Parkinson’s Disease (PD) and Dementia with Lewy Bodies (DLB) are devastating neurodegenerative diseases, characterised by the accumulation and build-up of the protein alpha-synuclein (aSyn) into Lewy body aggregates. aSyn accumulation causes inflammation and, eventually, the progressive loss of brain cells. But what triggers this harmful cascade remains unclear.
This PhD project challenges the long-standing view that inflammation is merely a consequence of dying neurons. Instead, our unpublished findings suggest that neurons themselves detect aSyn accumulation as a “danger signal,” and activate immune responses long before clinical symptoms appear. We believe these early events could hold the key to preventing or slowing disease progression by protecting remaining healthy neurons after a patient is diagnosed. This project aims to identify and characterise these early immune triggers, with the goal of uncovering new targets for therapeutic intervention.
You will join an interdisciplinary team at the interface of neuroscience, immunology, and genetics. Using human neuronal cell models, you will define the immune pathways activated by pathogenic aSyn. These findings will be tested in animal models and extended to patient-derived neurons and brain tissue. AI and machine learning will help analyse complex multi-omics datasets and uncover key regulators of disease.
Training and Approach:
Year 1: Use RNA-seq and proteomics in human neuronal cells (SH-SY5Y) expressing wild-type or mutant aSyn to identify innate immune pathways upregulated in response to pathogenic aSyn. Validate key hits using CRISPR and targeted assays.
Year 2: Manipulate key pathways in Drosophila models of synucleinopathy and assess effects on behaviour, brain inflammation, and neurodegeneration.
Year 3: Extend findings to the human context by analysing iPSC-derived neurons and post-mortem brain samples. Stratify patient data using AI models to link immune activation with disease stage and genetic risk.
Year 4: Finalise data analysis, write manuscripts, and prepare the thesis. Explore translational potential with clinical collaborators at the Karolinska Institutet in Sweden.
3-month rotation project: Use SH-SY5Y cells expressing patient-derived aSyn variants to profile inflammatory responses by RT-qPCR, ELISA, western blotting, and microscopy. The rotation project offers a springboard into the full PhD project.

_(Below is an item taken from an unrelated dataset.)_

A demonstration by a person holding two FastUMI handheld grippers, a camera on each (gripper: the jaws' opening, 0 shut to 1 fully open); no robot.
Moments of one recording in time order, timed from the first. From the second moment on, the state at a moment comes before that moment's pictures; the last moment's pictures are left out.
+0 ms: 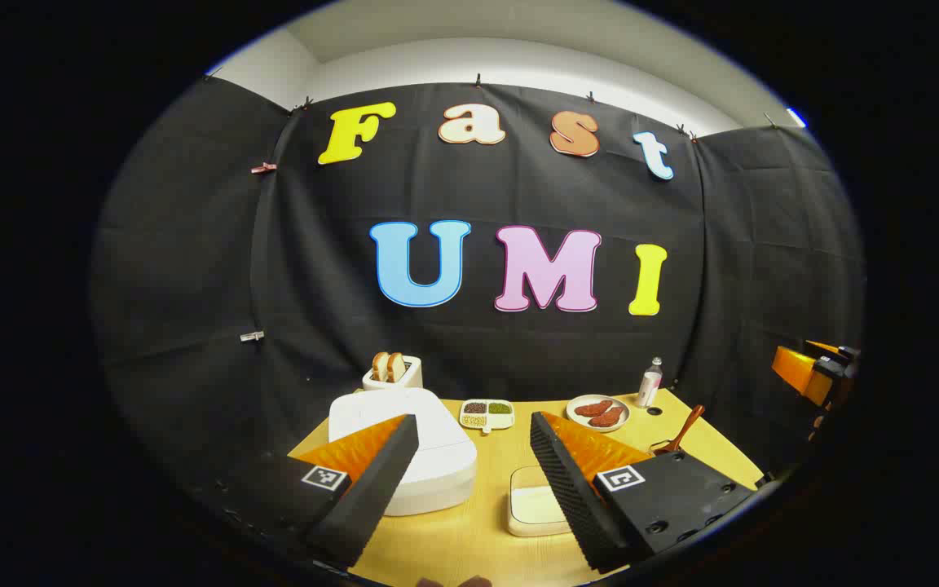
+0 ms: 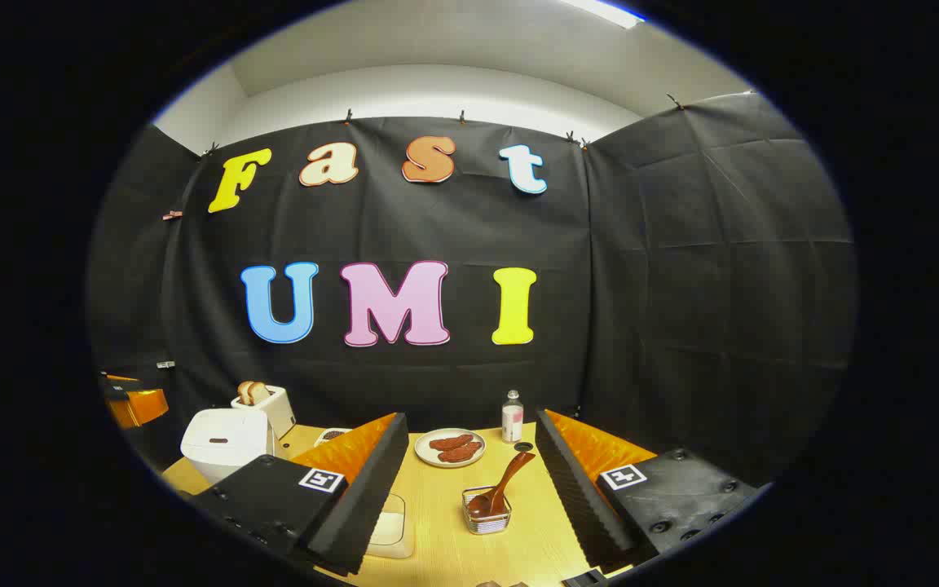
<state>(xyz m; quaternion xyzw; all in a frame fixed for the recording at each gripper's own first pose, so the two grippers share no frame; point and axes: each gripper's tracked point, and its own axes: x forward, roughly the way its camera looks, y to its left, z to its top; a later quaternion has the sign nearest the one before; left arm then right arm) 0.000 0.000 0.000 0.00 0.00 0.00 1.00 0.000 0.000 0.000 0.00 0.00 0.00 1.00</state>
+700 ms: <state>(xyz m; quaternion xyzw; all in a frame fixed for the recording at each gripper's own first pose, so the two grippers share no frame) -0.008 0.047 -0.007 -0.01 -0.01 -0.01 1.00 -0.019 0.057 -0.002 -0.01 0.00 0.00 1.00</state>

Skills and techniques: RNA-seq, proteomics, CRISPR, cell culture, microscopy, animal behaviour, and bioinformatics (including AI).
Significance:
By investigating how neurons themselves trigger inflammation, this project aims to redefine the earliest molecular events in PD and DLB. The findings could identify new therapeutic targets to intervene before irreversible damage occurs, offering insights for disease-modifying treatments.